¶Weird optimizer behavior
Take this simple function:
int foo(int p0, int p1) {
return p1 + ((p0 - p1) & ((p0 - p1) << 31));
}
This should generate four operations: a subtract, a shift, a bitwise AND, and an add. Well, with VS2005 it generates something a bit different:
00000000: 8B 54 24 08 mov edx,dword ptr [esp+8]
00000004: 8B 4C 24 04 mov ecx,dword ptr [esp+4]
00000008: 2B CA sub ecx,edx
0000000A: 8B C1 mov eax,ecx
0000000C: 69 C0 00 00 00 80 imul eax,eax,80000000h ???
00000012: 23 C1 and eax,ecx
00000014: 03 C2 add eax,edx
00000016: C3 ret
Somehow the optimizer changed the shift to a multiply, which is a serious pessimization and thus results in a rare case where the code is actually faster with the optimizer turned off!
Oddly enough, manually hoisting out the common subexpression (p0 - p1) fixes the problem. I've seen this behavior before in VC++ with 64-bit expressions of the form (a*b+c).
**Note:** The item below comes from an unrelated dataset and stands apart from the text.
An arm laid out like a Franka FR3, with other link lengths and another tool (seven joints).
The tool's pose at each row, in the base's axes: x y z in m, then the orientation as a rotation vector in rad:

My guess is that the compiler normally converts left shifts to multiplications and then converts them back later, but somehow the CSE optimization breaks this. Yet another reason that being lazy and repeating common subexpressions all over the place while relying on the optimizer to clean up your mess isn't the greatest idea.
The reason for the repeated subexpression, by the way, is because this is an expanded version of a min() macro. I called the function foo above instead of min because it's actually broken -- the left shift should be a right shift. As long as you can put up with the portability and range quirks, this strange formulation has the advantages of (a) being branchless, and (b) sharing a lot of code with a max() on the same arguments.